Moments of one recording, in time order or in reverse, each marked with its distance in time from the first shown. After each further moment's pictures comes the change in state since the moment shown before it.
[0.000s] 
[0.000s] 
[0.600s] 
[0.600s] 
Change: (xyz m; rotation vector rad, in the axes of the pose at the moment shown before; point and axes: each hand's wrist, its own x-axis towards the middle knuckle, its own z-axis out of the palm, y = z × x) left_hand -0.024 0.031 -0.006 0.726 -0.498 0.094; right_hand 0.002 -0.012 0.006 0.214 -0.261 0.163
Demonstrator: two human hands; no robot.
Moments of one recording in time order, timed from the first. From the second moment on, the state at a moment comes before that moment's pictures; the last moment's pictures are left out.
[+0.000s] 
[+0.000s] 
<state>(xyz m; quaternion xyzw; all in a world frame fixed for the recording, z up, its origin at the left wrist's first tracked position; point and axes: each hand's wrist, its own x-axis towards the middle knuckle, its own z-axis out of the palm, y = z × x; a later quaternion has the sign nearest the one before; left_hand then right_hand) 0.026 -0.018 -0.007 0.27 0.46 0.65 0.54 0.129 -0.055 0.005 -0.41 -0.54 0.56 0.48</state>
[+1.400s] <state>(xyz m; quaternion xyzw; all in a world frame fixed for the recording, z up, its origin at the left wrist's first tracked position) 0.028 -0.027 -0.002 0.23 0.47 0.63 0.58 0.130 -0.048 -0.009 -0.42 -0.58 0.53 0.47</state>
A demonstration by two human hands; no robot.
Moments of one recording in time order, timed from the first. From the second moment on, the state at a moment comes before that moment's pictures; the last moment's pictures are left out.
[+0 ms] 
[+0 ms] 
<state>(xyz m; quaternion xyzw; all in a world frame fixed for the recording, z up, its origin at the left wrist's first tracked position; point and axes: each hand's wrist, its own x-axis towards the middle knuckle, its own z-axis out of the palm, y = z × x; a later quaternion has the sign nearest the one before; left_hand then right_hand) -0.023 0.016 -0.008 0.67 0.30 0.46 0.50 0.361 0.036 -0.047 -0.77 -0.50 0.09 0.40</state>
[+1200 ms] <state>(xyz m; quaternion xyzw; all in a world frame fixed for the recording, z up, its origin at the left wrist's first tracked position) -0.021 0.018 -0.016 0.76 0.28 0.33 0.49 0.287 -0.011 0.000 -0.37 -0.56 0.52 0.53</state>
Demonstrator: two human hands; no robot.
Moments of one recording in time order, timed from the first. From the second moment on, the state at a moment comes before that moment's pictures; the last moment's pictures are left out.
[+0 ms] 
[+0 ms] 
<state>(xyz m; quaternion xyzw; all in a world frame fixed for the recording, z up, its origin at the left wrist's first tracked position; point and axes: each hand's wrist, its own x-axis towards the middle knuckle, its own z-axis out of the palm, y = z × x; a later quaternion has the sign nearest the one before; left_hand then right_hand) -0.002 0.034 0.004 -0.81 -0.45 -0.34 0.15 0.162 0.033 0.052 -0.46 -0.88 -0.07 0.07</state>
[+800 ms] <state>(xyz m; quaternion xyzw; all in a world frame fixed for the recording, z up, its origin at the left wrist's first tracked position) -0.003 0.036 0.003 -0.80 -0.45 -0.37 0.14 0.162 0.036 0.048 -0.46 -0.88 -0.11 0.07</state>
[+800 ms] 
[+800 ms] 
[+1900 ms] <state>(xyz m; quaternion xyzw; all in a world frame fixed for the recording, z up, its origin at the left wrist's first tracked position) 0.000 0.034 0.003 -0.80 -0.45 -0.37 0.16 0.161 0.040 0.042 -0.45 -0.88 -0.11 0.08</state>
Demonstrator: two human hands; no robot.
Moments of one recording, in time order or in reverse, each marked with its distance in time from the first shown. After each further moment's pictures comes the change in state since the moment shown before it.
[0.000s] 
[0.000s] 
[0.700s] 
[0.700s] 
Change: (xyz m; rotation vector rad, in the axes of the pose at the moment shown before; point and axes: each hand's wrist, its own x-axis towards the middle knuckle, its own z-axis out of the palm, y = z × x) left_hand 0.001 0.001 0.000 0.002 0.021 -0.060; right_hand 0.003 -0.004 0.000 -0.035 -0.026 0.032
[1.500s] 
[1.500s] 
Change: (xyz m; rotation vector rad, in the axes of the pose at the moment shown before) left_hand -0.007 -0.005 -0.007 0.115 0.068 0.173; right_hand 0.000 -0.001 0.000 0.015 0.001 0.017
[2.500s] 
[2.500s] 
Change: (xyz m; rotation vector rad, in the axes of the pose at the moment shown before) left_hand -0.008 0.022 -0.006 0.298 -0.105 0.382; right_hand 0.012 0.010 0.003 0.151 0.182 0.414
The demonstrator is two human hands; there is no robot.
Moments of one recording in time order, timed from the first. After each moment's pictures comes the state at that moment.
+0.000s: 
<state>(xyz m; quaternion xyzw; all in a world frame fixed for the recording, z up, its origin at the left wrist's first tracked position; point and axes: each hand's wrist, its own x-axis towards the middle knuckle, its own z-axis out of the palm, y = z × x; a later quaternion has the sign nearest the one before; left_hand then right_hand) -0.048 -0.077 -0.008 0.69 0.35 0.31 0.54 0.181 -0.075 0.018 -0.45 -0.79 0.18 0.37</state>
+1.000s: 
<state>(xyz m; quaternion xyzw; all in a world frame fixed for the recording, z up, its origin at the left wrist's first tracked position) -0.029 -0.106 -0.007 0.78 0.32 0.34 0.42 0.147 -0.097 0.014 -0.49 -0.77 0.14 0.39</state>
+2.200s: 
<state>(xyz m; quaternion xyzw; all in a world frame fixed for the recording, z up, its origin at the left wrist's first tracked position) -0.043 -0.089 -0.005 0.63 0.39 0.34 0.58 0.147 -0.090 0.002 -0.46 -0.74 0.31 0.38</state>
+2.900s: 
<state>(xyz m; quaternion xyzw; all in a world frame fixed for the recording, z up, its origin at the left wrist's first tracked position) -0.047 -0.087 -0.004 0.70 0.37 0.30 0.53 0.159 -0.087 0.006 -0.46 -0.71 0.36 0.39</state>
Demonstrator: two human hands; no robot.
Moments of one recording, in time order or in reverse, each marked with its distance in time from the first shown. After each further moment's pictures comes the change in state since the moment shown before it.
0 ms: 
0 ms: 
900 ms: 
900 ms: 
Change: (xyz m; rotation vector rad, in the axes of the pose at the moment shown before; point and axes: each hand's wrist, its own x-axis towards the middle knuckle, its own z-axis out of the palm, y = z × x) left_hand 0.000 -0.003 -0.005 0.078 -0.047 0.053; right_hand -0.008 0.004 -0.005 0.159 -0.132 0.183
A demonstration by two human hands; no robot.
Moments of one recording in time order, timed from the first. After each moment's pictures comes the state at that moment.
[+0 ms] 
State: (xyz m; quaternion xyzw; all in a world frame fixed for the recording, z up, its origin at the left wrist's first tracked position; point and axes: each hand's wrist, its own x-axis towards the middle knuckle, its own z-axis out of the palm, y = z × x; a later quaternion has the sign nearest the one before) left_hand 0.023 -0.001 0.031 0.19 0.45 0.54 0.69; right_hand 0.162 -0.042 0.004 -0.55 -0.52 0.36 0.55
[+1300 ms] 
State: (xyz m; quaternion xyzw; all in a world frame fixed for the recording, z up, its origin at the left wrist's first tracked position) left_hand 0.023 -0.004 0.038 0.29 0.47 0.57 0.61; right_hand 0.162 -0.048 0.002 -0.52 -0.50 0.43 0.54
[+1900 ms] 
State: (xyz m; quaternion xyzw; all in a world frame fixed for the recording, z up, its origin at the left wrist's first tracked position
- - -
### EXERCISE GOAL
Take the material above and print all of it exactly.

### SOLUTION TO THIS PROBLEM
Moments of one recording, in time order or in reverse, each marked with its distance in time from the first shown. After each further moment's pictures comes the change in state since the moment shown before it.
[0.000s] 
[0.000s] 
[0.600s] 
[0.600s] 
Change: (xyz m; rotation vector rad, in the axes of the pose at the moment shown before; point and axes: each hand's wrist, its own x-axis towards the middle knuckle, its own z-axis out of the palm, y = z × x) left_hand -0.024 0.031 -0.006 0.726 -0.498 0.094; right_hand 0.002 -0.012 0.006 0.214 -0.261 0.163
Demonstrator: two human hands; no robot.
Moments of one recording in time order, timed from the first. From the second moment on, the state at a moment comes before that moment's pictures; the last moment's pictures are left out.
[+0.000s] 
[+0.000s] 
<state>(xyz m; quaternion xyzw; all in a world frame fixed for the recording, z up, its origin at the left wrist's first tracked position; point and axes: each hand's wrist, its own x-axis towards the middle knuckle, its own z-axis out of the palm, y = z × x; a later quaternion has the sign nearest the one before; left_hand then right_hand) 0.026 -0.018 -0.007 0.27 0.46 0.65 0.54 0.129 -0.055 0.005 -0.41 -0.54 0.56 0.48</state>
[+1.400s] <state>(xyz m; quaternion xyzw; all in a world frame fixed for the recording, z up, its origin at the left wrist's first tracked position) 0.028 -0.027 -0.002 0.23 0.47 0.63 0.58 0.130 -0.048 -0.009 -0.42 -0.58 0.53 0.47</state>
A demonstration by two human hands; no robot.
Moments of one recording in time order, timed from the first. From the second moment on, the state at a moment comes before that moment's pictures; the last moment's pictures are left out.
[+0 ms] 
[+0 ms] 
<state>(xyz m; quaternion xyzw; all in a world frame fixed for the recording, z up, its origin at the left wrist's first tracked position; point and axes: each hand's wrist, its own x-axis towards the middle knuckle, its own z-axis out of the palm, y = z × x; a later quaternion has the sign nearest the one before; left_hand then right_hand) -0.023 0.016 -0.008 0.67 0.30 0.46 0.50 0.361 0.036 -0.047 -0.77 -0.50 0.09 0.40</state>
[+1200 ms] <state>(xyz m; quaternion xyzw; all in a world frame fixed for the recording, z up, its origin at the left wrist's first tracked position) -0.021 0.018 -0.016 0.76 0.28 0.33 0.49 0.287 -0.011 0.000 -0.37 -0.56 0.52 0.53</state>
Demonstrator: two human hands; no robot.
Moments of one recording in time order, timed from the first. From the second moment on, the state at a moment comes before that moment's pictures; the last moment's pictures are left out.
[+0 ms] 
[+0 ms] 
<state>(xyz m; quaternion xyzw; all in a world frame fixed for the recording, z up, its origin at the left wrist's first tracked position; point and axes: each hand's wrist, its own x-axis towards the middle knuckle, its own z-axis out of the palm, y = z × x; a later quaternion has the sign nearest the one before; left_hand then right_hand) -0.002 0.034 0.004 -0.81 -0.45 -0.34 0.15 0.162 0.033 0.052 -0.46 -0.88 -0.07 0.07</state>
[+800 ms] <state>(xyz m; quaternion xyzw; all in a world frame fixed for the recording, z up, its origin at the left wrist's first tracked position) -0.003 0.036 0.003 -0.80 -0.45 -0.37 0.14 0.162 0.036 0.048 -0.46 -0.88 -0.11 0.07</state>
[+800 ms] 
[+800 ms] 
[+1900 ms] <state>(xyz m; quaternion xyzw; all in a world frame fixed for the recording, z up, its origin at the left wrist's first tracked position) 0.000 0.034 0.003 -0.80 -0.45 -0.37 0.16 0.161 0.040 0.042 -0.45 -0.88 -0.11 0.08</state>
Demonstrator: two human hands; no robot.
Moments of one recording, in time order or in reverse, each marked with its distance in time from the first shown. After each further moment's pictures comes the change in state since the moment shown before it.
[0.000s] 
[0.000s] 
[0.700s] 
[0.700s] 
Change: (xyz m; rotation vector rad, in the axes of the pose at the moment shown before; point and axes: each hand's wrist, its own x-axis towards the middle knuckle, its own z-axis out of the palm, y = z × x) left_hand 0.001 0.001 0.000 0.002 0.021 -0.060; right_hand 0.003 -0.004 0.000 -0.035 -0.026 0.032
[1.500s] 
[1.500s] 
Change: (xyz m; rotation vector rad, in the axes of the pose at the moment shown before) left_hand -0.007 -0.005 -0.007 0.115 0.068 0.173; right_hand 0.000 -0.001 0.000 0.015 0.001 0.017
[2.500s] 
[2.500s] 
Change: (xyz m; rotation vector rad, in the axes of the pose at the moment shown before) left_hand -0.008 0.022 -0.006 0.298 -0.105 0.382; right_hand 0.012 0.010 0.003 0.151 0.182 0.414
The demonstrator is two human hands; there is no robot.
Moments of one recording in time order, timed from the first. After each moment's pictures comes the state at that moment.
+0.000s: 
<state>(xyz m; quaternion xyzw; all in a world frame fixed for the recording, z up, its origin at the left wrist's first tracked position; point and axes: each hand's wrist, its own x-axis towards the middle knuckle, its own z-axis out of the palm, y = z × x; a later quaternion has the sign nearest the one before; left_hand then right_hand) -0.048 -0.077 -0.008 0.69 0.35 0.31 0.54 0.181 -0.075 0.018 -0.45 -0.79 0.18 0.37</state>
+1.000s: 
<state>(xyz m; quaternion xyzw; all in a world frame fixed for the recording, z up, its origin at the left wrist's first tracked position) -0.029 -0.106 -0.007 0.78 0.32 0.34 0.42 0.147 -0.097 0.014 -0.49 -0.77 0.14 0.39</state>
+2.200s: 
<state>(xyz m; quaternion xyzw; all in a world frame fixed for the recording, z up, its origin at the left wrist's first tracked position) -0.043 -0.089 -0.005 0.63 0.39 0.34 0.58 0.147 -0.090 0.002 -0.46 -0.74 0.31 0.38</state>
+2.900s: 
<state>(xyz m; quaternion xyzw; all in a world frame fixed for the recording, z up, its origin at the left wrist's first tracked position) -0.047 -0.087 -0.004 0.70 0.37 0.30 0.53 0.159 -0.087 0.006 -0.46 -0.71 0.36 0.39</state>
Demonstrator: two human hands; no robot.
Moments of one recording, in time order or in reverse, each marked with its distance in time from the first shown. After each further moment's pictures comes the change in state since the moment shown before it.
0 ms: 
0 ms: 
900 ms: 
900 ms: 
Change: (xyz m; rotation vector rad, in the axes of the pose at the moment shown before; point and axes: each hand's wrist, its own x-axis towards the middle knuckle, its own z-axis out of the palm, y = z × x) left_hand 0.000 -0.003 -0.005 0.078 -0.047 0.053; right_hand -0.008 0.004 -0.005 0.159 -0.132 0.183
A demonstration by two human hands; no robot.
Moments of one recording in time order, timed from the first. After each moment's pictures comes the state at that moment.
[+0 ms] 
State: (xyz m; quaternion xyzw; all in a world frame fixed for the recording, z up, its origin at the left wrist's first tracked position; point and axes: each hand's wrist, its own x-axis towards the middle knuckle, its own z-axis out of the palm, y = z × x; a later quaternion has the sign nearest the one before) left_hand 0.023 -0.001 0.031 0.19 0.45 0.54 0.69; right_hand 0.162 -0.042 0.004 -0.55 -0.52 0.36 0.55
[+1300 ms] 
State: (xyz m; quaternion xyzw; all in a world frame fixed for the recording, z up, its origin at the left wrist's first tracked position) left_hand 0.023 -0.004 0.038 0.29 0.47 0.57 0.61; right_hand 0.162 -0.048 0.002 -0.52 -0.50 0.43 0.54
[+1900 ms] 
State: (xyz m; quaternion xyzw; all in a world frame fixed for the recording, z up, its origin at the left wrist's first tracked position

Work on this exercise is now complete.